__ACTIVITY__
Precise copying is required. Return the data below in full.

RECORDS FOR PROCESSING below:

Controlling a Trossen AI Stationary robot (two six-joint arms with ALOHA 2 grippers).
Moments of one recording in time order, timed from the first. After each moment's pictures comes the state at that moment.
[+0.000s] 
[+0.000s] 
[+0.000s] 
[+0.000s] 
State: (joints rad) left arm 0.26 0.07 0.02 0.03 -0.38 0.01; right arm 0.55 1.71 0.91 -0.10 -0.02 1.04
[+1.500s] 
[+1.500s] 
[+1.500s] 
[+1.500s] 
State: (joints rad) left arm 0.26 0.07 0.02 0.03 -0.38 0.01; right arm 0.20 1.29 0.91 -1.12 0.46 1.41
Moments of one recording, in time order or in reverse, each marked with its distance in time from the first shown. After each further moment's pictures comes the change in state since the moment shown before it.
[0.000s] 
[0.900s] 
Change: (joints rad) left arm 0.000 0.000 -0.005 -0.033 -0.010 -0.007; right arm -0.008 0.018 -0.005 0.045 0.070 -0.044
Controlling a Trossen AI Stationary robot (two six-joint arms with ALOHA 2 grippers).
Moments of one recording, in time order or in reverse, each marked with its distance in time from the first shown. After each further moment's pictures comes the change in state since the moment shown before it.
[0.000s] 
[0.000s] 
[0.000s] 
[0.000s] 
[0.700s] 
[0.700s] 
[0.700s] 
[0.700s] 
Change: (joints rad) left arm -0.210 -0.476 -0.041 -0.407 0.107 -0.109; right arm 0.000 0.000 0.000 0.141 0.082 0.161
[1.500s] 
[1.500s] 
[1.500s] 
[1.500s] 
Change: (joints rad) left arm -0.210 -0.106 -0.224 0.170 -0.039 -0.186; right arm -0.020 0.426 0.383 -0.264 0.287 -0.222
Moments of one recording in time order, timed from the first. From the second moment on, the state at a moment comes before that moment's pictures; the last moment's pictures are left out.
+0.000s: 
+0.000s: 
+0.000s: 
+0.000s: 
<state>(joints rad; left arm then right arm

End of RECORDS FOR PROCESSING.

__TASK RESULT__
Controlling a Trossen AI Stationary robot (two six-joint arms with ALOHA 2 grippers).
Moments of one recording in time order, timed from the first. After each moment's pictures comes the state at that moment.
[+0.000s] 
[+0.000s] 
[+0.000s] 
[+0.000s] 
State: (joints rad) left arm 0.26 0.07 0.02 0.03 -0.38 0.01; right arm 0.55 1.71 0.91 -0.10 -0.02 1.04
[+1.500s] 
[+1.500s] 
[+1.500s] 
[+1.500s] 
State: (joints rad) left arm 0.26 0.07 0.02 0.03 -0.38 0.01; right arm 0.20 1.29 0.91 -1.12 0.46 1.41
Moments of one recording, in time order or in reverse, each marked with its distance in time from the first shown. After each further moment's pictures comes the change in state since the moment shown before it.
[0.000s] 
[0.900s] 
Change: (joints rad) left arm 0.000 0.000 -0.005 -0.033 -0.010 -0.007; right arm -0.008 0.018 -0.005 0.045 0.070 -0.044
Controlling a Trossen AI Stationary robot (two six-joint arms with ALOHA 2 grippers).
Moments of one recording, in time order or in reverse, each marked with its distance in time from the first shown. After each further moment's pictures comes the change in state since the moment shown before it.
[0.000s] 
[0.000s] 
[0.000s] 
[0.000s] 
[0.700s] 
[0.700s] 
[0.700s] 
[0.700s] 
Change: (joints rad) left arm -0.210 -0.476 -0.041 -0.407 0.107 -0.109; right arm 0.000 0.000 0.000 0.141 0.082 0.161
[1.500s] 
[1.500s] 
[1.500s] 
[1.500s] 
Change: (joints rad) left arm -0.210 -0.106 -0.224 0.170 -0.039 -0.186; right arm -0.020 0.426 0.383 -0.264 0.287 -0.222
Moments of one recording in time order, timed from the first. From the second moment on, the state at a moment comes before that moment's pictures; the last moment's pictures are left out.
+0.000s: 
+0.000s: 
+0.000s: 
+0.000s: 
<state>(joints rad; left arm then right arm

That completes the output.